● **Problem requirements**:
Every line below that mentions the word "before" should be copied out.

● **Entries taken from a collection**:
--- START ---
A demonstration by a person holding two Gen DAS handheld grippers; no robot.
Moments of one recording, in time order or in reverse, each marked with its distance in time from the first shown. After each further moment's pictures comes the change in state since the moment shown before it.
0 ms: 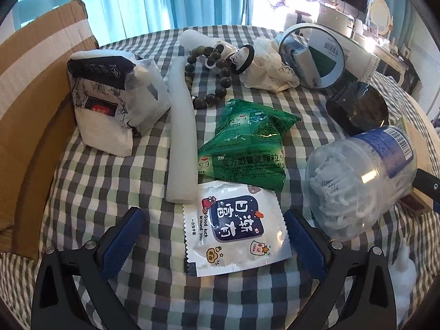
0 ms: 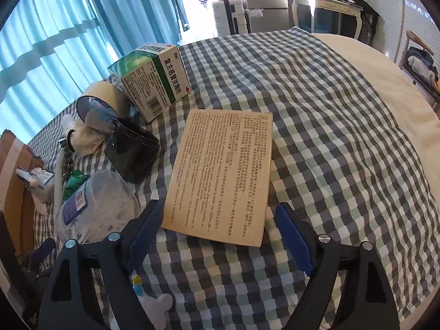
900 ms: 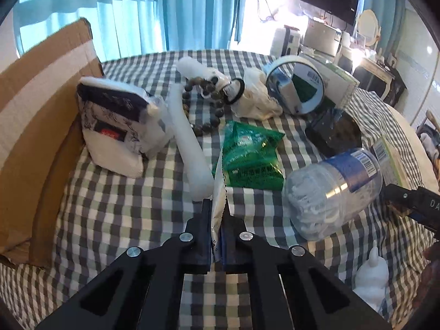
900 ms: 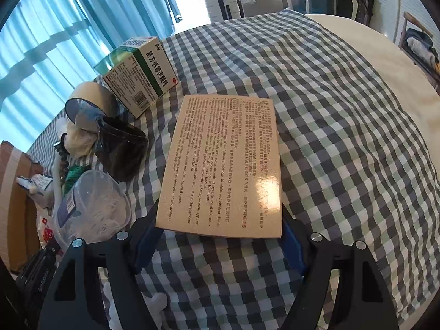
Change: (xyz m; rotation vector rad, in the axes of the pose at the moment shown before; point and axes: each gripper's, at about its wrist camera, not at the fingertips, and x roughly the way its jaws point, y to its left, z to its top) left arm -0.038 0.007 0.011 0.018 -0.088 -0.059; right arm 0.002 -0.018 0.003 0.056 0.050 0.025
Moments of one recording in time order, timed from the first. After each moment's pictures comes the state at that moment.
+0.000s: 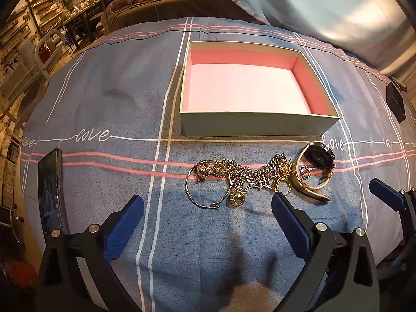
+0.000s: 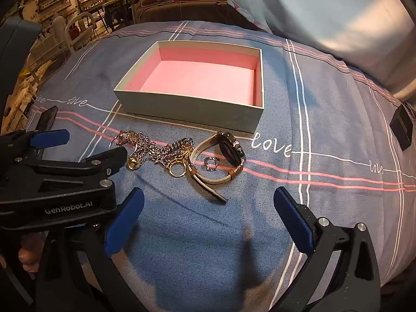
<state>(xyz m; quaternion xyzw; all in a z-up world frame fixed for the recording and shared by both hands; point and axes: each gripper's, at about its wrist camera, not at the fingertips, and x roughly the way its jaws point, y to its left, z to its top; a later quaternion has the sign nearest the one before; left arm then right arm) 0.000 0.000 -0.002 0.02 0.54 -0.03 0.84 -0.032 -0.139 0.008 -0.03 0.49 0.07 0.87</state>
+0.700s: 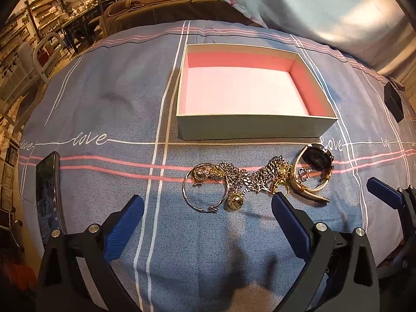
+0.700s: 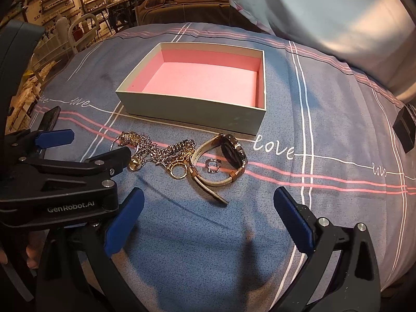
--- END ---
● **Reply**:
Moments of one recording, in time order or in reverse, each marked with its distance in time from the first shown. After each further moment's pictures comes the change in state since the moment shown before it.
Change: (xyz m; rotation vector rad, in the axes of the pose at the moment shown before; point and axes: each gripper's, at about its wrist camera, not at the fingertips, and x roughly the way its jaws point, y to its left, z to its top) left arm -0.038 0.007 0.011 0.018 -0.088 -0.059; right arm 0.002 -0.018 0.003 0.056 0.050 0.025
<state>(xyz m; quaternion xyzw; all in a z-up world frame fixed for the recording and shared by both hands; point and axes: each gripper's, at about its wrist camera, not at the fingertips, and x roughly the way its jaws point, y to its left, z to its top; a later quaternion has the sign nearest the one before; left arm then right arm) 0.000 0.000 -0.002 0.02 0.54 -0.03 0.84 -0.032 -0.139 0.008 -0.03 0.49 0.07 0.87</state>

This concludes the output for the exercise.